**Problem:** The answer should be an exact copy of the data.

**Items from a dataset:**
--*--
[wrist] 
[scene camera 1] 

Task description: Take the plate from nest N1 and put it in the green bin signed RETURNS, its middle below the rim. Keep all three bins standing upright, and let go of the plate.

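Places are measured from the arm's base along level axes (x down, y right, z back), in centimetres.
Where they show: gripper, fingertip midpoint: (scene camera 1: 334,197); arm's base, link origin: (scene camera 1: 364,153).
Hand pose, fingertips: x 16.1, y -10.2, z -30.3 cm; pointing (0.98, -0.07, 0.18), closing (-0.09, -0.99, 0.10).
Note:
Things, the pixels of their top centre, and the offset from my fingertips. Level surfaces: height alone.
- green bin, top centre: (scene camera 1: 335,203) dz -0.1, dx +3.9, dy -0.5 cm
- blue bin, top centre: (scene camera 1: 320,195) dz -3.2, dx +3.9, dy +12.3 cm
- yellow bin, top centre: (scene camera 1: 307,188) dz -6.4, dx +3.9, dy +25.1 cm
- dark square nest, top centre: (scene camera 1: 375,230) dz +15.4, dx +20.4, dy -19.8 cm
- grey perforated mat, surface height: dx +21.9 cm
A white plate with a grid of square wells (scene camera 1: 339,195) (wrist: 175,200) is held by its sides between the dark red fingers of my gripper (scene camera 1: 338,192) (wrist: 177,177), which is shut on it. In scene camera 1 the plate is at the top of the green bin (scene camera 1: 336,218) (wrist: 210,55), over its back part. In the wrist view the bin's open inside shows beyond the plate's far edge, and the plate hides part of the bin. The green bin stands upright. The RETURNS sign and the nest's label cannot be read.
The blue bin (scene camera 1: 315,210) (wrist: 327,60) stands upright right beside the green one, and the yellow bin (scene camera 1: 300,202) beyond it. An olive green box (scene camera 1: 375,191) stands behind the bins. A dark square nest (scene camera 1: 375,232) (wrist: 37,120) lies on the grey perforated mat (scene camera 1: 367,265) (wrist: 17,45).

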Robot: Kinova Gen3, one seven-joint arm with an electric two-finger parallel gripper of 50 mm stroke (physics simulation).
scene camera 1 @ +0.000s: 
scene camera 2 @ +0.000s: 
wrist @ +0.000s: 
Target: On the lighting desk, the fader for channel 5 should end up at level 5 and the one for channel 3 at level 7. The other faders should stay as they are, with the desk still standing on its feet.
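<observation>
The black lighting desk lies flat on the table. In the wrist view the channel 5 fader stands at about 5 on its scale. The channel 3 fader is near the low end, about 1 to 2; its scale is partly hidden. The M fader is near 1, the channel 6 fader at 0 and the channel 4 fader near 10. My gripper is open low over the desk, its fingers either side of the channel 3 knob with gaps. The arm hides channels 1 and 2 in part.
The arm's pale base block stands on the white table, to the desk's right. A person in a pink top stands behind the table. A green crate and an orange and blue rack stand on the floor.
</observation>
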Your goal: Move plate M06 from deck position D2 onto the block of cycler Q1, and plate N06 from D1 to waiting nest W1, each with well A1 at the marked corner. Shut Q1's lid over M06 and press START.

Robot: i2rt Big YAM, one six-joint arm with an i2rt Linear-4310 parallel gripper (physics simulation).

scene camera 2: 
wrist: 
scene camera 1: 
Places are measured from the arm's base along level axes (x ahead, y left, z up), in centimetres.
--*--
**Output:**
[wrist] 
[scene camera 1] 

Task description: Take the plate from nest N1 and put it in the green bin signed RETURNS, its middle below the rim. Keep all three bins standing upright, and let go of the plate.

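Places are measured from the arm's base along level axes (x down, y right, z back), in centimetres.
Where they show: gripper, fingertip midpoint: (scene camera 1: 334,197); arm's base, link origin: (scene camera 1: 364,153).
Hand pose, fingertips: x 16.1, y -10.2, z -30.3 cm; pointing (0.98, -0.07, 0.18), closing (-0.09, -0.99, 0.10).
Note:
Things, the pixels of their top centre, and the offset from my fingertips. Level surfaces: height alone.
- green bin, top centre: (scene camera 1: 335,203) dz -0.1, dx +3.9, dy -0.5 cm
- blue bin, top centre: (scene camera 1: 320,195) dz -3.2, dx +3.9, dy +12.3 cm
- yellow bin, top centre: (scene camera 1: 307,188) dz -6.4, dx +3.9, dy +25.1 cm
- dark square nest, top centre: (scene camera 1: 375,230) dz +15.4, dx +20.4, dy -19.8 cm
- grey perforated mat, surface height: dx +21.9 cm
A white plate with a grid of square wells (scene camera 1: 339,195) (wrist: 175,200) is held by its sides between the dark red fingers of my gripper (scene camera 1: 338,192) (wrist: 177,177), which is shut on it. In scene camera 1 the plate is at the top of the green bin (scene camera 1: 336,218) (wrist: 210,55), over its back part. In the wrist view the bin's open inside shows beyond the plate's far edge, and the plate hides part of the bin. The green bin stands upright. The RETURNS sign and the nest's label cannot be read.
The blue bin (scene camera 1: 315,210) (wrist: 327,60) stands upright right beside the green one, and the yellow bin (scene camera 1: 300,202) beyond it. An olive green box (scene camera 1: 375,191) stands behind the bins. A dark square nest (scene camera 1: 375,232) (wrist: 37,120) lies on the grey perforated mat (scene camera 1: 367,265) (wrist: 17,45).
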
Robot: Kinova Gen3, one seven-joint arm with an electric two-finger parallel gripper of 50 mm stroke (physics simulation).
scene camera 1 @ +0.000s: 
scene camera 2 @ +0.000s: 
wrist @ +0.000s: 
Target: On the lighting desk, the fader for channel 5 should end up at level 5 and the one for channel 3 at level 7. The other faders should stay as they are, with the desk still standing on its feet.
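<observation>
The black lighting desk lies flat on the table. In the wrist view the channel 5 fader stands at about 5 on its scale. The channel 3 fader is near the low end, about 1 to 2; its scale is partly hidden. The M fader is near 1, the channel 6 fader at 0 and the channel 4 fader near 10. My gripper is open low over the desk, its fingers either side of the channel 3 knob with gaps. The arm hides channels 1 and 2 in part.
The arm's pale base block stands on the white table, to the desk's right. A person in a pink top stands behind the table. A green crate and an orange and blue rack stand on the floor.
</observation>
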Your goal: Move plate M06 from deck position D2 onto the block of cycler Q1, and plate N06 from D1 to waiting nest W1, each with well A1 at the marked corner. Shut Q1's lid over M06 and press START.

Robot: i2rt Big YAM, one six-joint arm with an i2rt Linear-4310 parallel gripper (physics simulation).

scene camera 2: 
wrist: 
scene camera 1: 
Places are measured from the arm's base along level axes (x ahead, y left, z up), in centimetres.

The exercise is done; no more work remains.